• How to complete this task
Everything in the listing below should be repeated verbatim, apart from the pictures.
START Supplied records
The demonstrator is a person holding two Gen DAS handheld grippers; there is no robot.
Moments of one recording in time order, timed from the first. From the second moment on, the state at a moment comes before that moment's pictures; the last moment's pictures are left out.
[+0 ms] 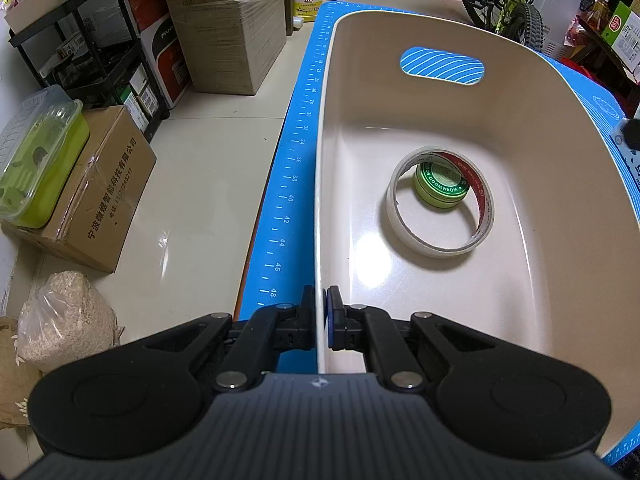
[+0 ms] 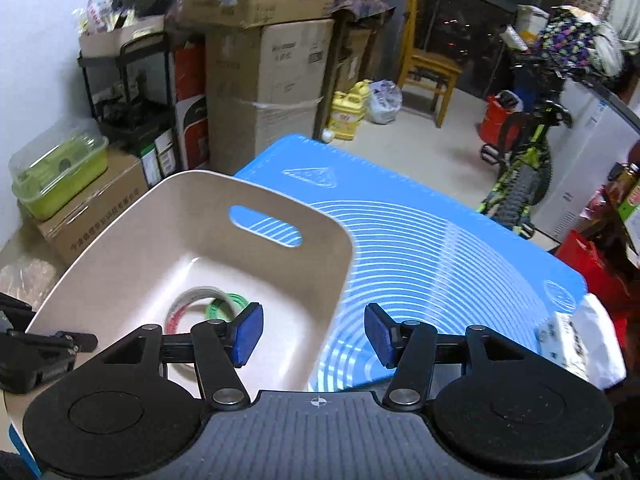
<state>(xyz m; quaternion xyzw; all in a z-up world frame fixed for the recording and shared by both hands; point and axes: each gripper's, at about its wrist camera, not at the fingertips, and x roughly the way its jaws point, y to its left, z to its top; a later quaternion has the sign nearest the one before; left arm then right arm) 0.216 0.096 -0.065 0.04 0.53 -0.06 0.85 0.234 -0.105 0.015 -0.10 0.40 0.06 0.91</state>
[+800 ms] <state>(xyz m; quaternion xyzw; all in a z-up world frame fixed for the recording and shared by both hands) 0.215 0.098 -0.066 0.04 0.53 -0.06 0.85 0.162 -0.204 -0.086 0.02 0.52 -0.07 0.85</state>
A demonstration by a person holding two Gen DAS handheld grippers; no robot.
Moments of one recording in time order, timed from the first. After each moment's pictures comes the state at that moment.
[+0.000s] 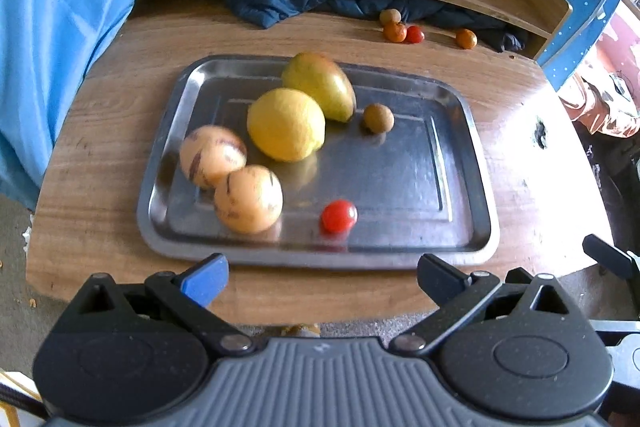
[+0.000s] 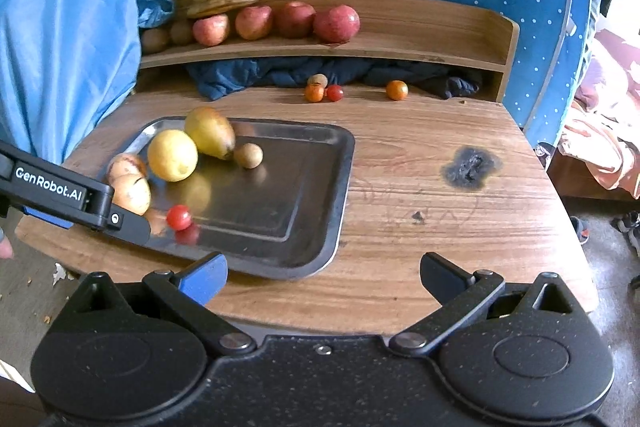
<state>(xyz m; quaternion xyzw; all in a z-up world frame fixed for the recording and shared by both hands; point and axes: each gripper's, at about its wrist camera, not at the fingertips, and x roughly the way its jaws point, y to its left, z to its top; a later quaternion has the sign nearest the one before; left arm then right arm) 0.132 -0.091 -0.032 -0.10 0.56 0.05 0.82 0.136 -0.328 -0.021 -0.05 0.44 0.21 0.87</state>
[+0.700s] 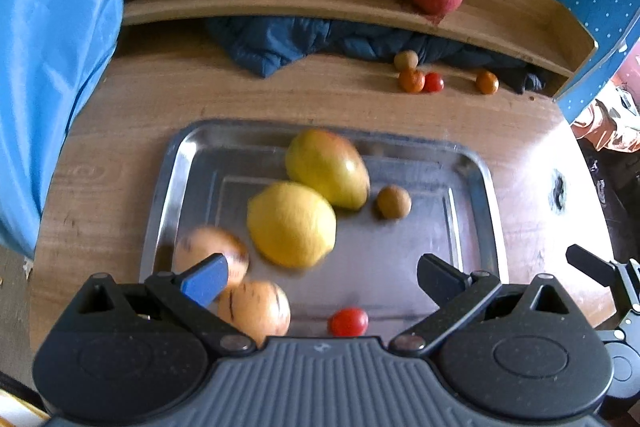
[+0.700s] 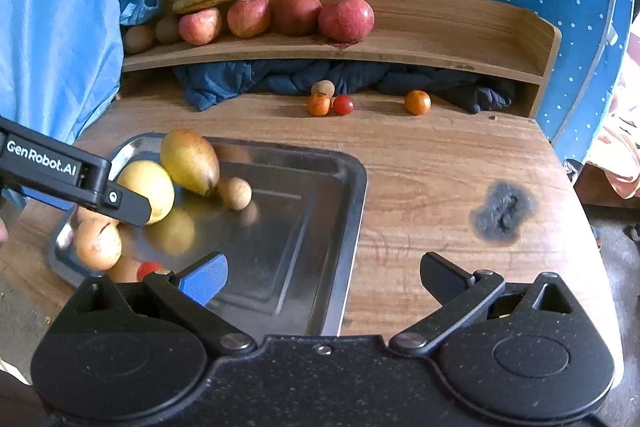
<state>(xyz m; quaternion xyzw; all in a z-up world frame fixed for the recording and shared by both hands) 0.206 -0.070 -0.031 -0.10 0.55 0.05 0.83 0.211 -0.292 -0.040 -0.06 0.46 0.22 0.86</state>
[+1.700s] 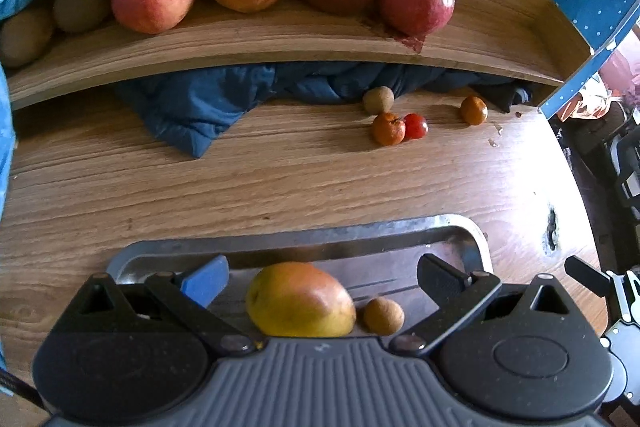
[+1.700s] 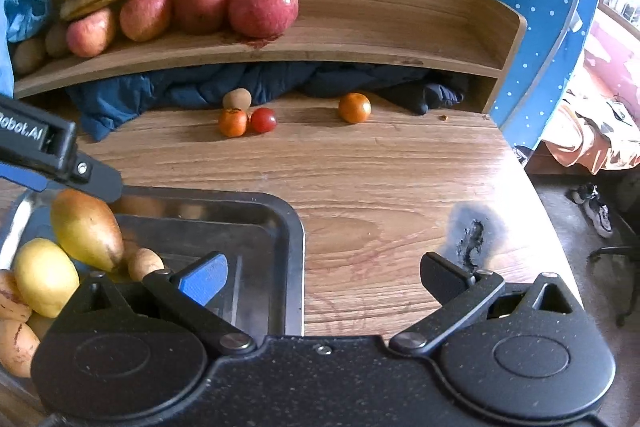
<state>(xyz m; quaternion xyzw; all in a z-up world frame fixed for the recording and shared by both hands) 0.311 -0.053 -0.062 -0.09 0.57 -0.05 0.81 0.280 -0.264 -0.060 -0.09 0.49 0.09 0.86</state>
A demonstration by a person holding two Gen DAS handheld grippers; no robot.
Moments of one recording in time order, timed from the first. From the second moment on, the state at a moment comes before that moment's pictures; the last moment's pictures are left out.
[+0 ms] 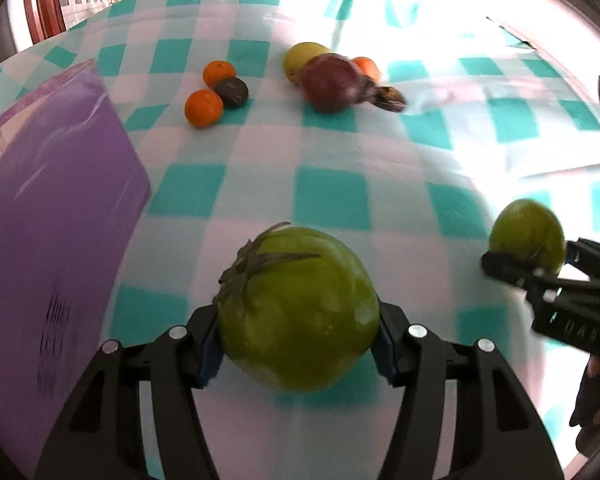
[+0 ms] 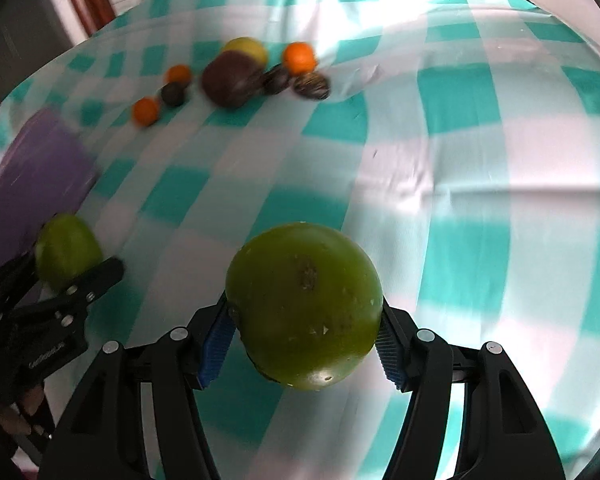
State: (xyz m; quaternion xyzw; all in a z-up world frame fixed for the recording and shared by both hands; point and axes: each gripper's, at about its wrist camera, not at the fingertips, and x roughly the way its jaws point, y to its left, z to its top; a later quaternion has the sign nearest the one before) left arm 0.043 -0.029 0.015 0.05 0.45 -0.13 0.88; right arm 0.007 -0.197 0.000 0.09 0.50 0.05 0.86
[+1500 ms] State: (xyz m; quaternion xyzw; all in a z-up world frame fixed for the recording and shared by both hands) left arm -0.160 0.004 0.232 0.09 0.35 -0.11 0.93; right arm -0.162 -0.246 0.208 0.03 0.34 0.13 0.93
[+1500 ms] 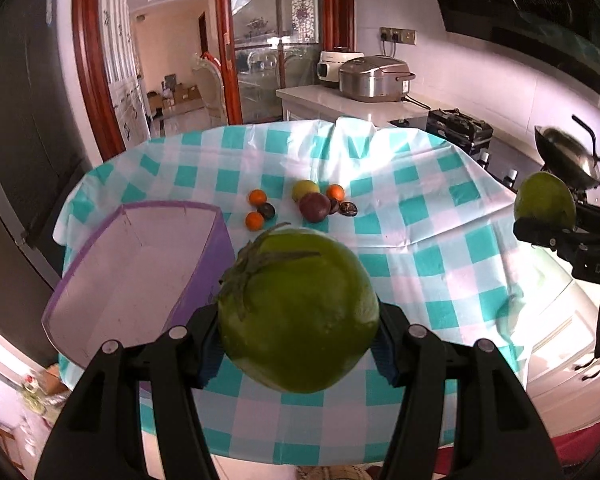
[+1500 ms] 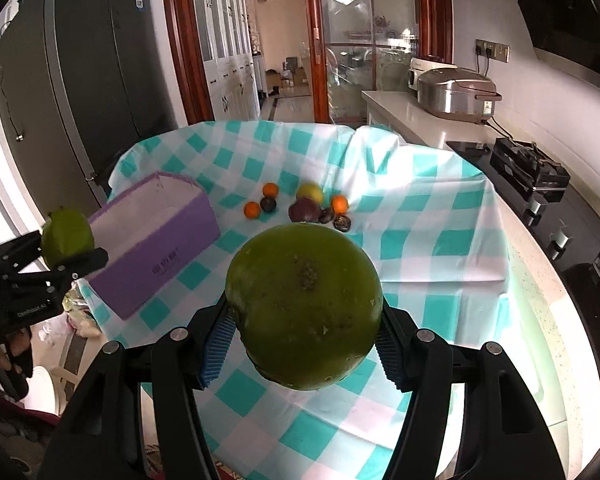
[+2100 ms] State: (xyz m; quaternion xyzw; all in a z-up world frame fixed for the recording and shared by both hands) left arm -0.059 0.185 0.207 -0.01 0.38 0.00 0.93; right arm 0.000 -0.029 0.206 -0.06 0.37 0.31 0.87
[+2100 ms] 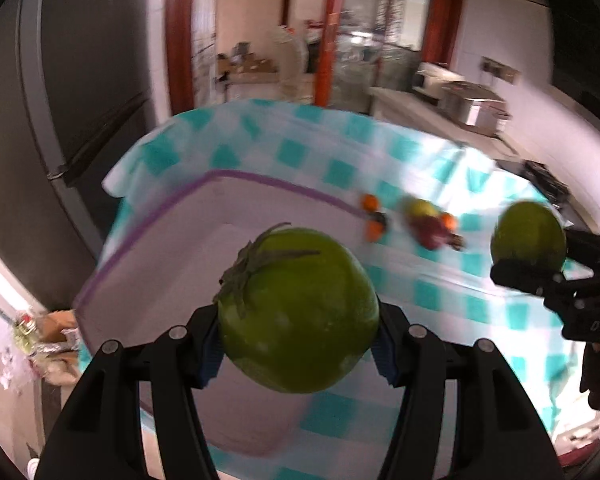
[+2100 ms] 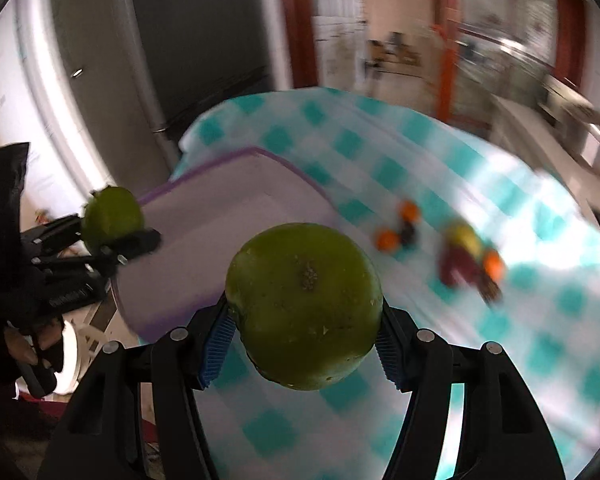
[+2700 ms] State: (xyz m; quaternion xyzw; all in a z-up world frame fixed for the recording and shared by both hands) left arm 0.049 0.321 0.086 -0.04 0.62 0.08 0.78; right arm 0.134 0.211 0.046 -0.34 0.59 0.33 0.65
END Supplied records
• Solution to the problem
The demonstrator is a person holding two Gen DAS handheld grippers; there is no robot.
Moments of one recording in time order, timed from the first. From the second moment on, the state at a moment comes before that moment's pictures; the last moment's pictures are left out.
[+0 ms] 
[+0 ms] 
<state>(xyz m; quaternion xyzw; all in a z-up world frame fixed for the recording and shared by both hands; point and axes: each gripper's, at about its wrist camera, not at the fingertips, and x roughly the way its jaws point, y to its left, z to its top; a later quaternion has the sign nearest the one before; left arm then right arm) 0.216 0.096 -0.065 0.04 0.53 -0.06 0.85 0.234 -0.105 0.015 -0.10 0.40 0.06 0.91</state>
[+800 ms] <state>(xyz m; quaternion xyzw; all in a z-up world frame fixed for the recording and shared by both hands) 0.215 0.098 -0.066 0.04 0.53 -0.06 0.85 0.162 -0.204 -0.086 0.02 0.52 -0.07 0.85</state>
A demonstration by a person holding two Gen DAS handheld grippers; no robot.
Moments of one recording in time order, timed from the first. After each moment's pictures comes the state at that moment.
[+0.000s] 
[+0.000s] 
<state>(xyz m; quaternion xyzw; all in a z-up world frame fixed for the recording and shared by both hands; point and axes: each gripper's, at about its wrist camera, not at the fingertips, and x roughly the way its jaws point, y to its left, z to its top; a later quaternion has the sign nearest the one before; left arm then right arm) 0.132 -0.091 -0.032 -0.10 0.56 0.05 0.82 0.136 -0.328 -0.021 -0.05 0.44 0.21 0.87</state>
[+0.700s] 
[+0.700s] 
<state>(xyz m; quaternion xyzw; all in a z-up world frame fixed for the recording and shared by both hands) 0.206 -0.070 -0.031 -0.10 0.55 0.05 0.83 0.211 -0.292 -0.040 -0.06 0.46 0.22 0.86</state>
[+1.700s] 
[+1.700s] 
<state>(xyz m; quaternion xyzw; all in a z-up world frame fixed for the recording and shared by both hands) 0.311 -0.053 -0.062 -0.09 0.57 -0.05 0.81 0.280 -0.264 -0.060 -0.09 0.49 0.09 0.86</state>
A demonstration by a person holding two Gen DAS handheld grippers; no robot.
Moments of one recording in time order, timed from the first. From the second moment on, the state at a moment comes before that moment's pictures; the last moment's pictures are left out.
[+0 ms] 
[+0 ms] 
State: (xyz m; quaternion xyzw; all in a z-up world frame fixed for the recording and shared by both hands; point and axes: each gripper's, at about its wrist camera, not at the fingertips, and x roughly the way its jaws point, y to its left, z to its top; a later quaternion has the sign nearest the one before) left arm 0.043 -0.029 0.015 0.05 0.45 -0.13 0.88; right arm 0.007 -0.197 0.000 0.09 0.50 0.05 0.86
[+1500 ms] State: (xyz m; quaternion xyzw; all in a z-up world frame fixed for the recording and shared by both hands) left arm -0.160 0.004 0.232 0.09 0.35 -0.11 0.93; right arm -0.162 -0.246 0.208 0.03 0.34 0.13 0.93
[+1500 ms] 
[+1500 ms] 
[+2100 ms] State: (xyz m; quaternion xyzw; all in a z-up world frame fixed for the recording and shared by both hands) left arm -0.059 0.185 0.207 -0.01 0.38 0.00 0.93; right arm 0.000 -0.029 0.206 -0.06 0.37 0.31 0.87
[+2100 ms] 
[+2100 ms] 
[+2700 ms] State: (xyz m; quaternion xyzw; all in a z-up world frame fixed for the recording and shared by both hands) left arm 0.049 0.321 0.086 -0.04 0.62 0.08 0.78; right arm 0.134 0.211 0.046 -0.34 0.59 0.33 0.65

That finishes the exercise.